HOW TO COMPLETE THIS TASK: Only the lines from the one with "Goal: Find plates" to the end of the records are wanted, each repeated exactly, both ends included.
========================
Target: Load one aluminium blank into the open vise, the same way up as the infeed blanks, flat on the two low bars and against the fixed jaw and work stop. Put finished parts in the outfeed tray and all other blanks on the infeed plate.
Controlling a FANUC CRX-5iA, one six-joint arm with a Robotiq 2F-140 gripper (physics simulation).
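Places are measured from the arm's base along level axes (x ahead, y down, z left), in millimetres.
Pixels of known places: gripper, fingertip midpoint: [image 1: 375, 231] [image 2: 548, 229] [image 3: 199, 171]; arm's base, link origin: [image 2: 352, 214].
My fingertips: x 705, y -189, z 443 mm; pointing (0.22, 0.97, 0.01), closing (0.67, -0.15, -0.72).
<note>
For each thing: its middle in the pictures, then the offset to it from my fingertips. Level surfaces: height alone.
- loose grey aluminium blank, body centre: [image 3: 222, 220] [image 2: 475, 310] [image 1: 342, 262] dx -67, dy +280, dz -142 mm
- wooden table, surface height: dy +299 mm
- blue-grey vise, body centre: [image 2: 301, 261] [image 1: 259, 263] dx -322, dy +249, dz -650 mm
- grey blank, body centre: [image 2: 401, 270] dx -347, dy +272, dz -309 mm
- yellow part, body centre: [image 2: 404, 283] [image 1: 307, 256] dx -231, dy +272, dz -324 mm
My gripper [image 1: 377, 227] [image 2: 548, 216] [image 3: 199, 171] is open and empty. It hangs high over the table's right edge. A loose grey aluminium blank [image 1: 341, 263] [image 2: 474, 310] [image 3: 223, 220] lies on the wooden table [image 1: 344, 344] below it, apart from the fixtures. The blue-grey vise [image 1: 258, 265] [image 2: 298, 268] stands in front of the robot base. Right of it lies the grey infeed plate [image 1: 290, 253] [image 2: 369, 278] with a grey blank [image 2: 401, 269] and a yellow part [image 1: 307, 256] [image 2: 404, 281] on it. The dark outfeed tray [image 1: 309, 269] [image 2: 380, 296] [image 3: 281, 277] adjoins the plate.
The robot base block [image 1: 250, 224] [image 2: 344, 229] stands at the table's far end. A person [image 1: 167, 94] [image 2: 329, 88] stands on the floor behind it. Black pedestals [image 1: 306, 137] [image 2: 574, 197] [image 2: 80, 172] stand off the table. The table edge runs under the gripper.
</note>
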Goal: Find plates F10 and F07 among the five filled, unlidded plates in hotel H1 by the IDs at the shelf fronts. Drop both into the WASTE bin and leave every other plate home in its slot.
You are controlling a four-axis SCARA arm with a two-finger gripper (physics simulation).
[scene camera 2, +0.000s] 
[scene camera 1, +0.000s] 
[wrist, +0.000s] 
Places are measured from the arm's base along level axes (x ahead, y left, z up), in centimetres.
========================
WRITTEN ANSWER:
Goal: Find plates F10 and F07 among the five filled, unlidded plates in hotel H1 by the IDs at the shelf fronts. Drop both into the WASTE bin and leave every other plate home in its slot.
You are controlling a four-axis SCARA arm with a two-finger gripper (physics simulation).
[scene camera 2, +0.000s] 
[scene camera 1, +0.000s] 
[wrist, +0.000s] 
Places are measured from the arm's base along level axes (x ahead, y left, z up), in centimetres.

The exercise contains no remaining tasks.